* EXERCISE AIM *
When you reach the line in the listing below that contains "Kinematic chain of", begin returning lines exactly as written, and stop after the line that contains "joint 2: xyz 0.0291". Return no other lines.

* AVAILABLE DATA *
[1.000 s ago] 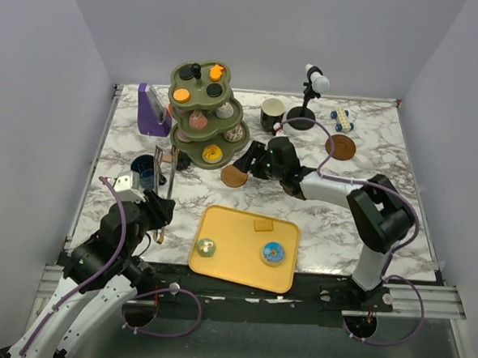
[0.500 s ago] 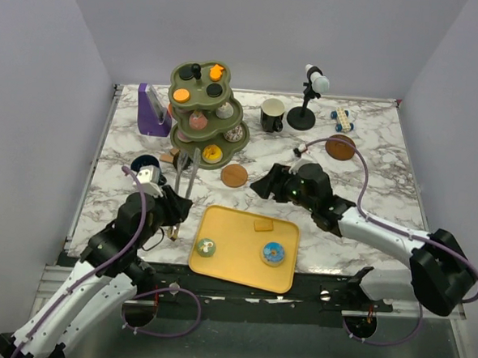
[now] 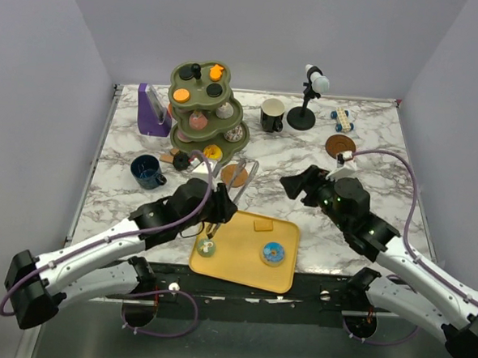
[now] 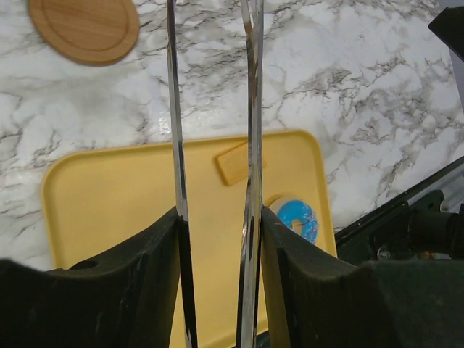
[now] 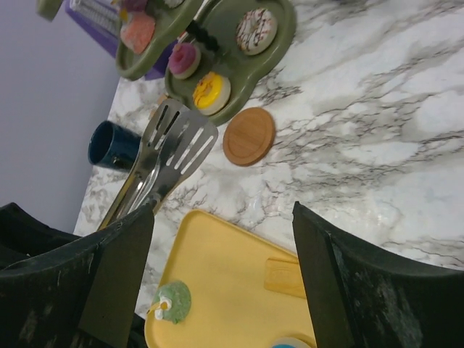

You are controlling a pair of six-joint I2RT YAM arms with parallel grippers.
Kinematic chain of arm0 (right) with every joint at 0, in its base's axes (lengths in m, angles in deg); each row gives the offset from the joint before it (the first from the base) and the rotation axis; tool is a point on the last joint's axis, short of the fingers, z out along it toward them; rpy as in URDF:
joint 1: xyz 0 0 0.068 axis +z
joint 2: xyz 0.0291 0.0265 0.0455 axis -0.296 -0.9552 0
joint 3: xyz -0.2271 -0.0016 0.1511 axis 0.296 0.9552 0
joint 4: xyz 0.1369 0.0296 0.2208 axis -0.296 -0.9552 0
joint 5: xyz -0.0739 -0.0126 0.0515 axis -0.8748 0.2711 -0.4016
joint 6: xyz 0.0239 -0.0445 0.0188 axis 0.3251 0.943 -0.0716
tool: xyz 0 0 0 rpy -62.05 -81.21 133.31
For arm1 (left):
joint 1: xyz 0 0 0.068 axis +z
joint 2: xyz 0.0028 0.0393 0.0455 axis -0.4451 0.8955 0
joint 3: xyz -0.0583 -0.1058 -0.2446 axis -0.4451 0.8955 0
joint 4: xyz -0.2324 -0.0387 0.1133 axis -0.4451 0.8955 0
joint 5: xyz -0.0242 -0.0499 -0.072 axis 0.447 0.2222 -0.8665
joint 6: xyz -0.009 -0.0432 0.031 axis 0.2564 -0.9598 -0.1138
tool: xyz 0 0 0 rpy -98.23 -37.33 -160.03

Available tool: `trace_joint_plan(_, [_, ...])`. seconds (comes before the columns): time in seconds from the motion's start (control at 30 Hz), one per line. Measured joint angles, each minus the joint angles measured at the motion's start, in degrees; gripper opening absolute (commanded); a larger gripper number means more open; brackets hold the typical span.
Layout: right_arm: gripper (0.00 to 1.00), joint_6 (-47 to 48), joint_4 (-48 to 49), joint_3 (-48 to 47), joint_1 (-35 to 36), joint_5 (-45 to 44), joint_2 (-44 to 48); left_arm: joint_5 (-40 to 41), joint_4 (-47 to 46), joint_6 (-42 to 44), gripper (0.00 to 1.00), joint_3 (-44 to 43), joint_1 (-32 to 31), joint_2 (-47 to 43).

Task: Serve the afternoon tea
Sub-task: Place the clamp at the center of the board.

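Observation:
My left gripper (image 3: 221,204) (image 4: 217,214) is shut on a pair of metal tongs (image 3: 241,175) (image 4: 250,130), held over the back left of the yellow tray (image 3: 237,268) (image 4: 109,196). On the tray lie a green cupcake (image 3: 207,248) (image 5: 172,302), a blue doughnut (image 3: 273,252) (image 4: 297,219) and a biscuit (image 3: 262,225) (image 4: 241,163). My right gripper (image 3: 291,185) (image 5: 221,210) stands open and empty, right of a brown coaster (image 3: 233,177) (image 5: 249,135). The olive three-tier stand (image 3: 179,78) (image 5: 283,29) holds several treats. The dark-blue mug (image 3: 146,172) stands at the left, the black cream-lined mug (image 3: 271,114) at the back.
A second coaster (image 3: 339,144) lies at the right. A purple wedge holder (image 3: 152,109) stands left of the stand, and a black stand with a white ball top (image 3: 309,94) and a small blue-and-white toy (image 3: 341,115) at the back right.
My left arm swung right with the tongs, from the table's left side to the tray. My right gripper drew back from the coaster by the stand and opened wider.

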Motion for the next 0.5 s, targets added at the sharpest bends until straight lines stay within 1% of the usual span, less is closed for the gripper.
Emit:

* OUTPUT OF THE EXERCISE *
Kinematic chain of arm0 (right) with every joint at 0, in its base's axes (lengths in m, angles in deg); each row gives the offset from the joint before it (the first from the base) and the rotation axis; tool is a point on the last joint's axis, short of the fingers, z out along it toward them; rpy as in URDF:
joint 1: xyz 0 0 0.068 axis +z
joint 2: xyz 0.0291 0.0265 0.0455 axis -0.296 -0.9552 0

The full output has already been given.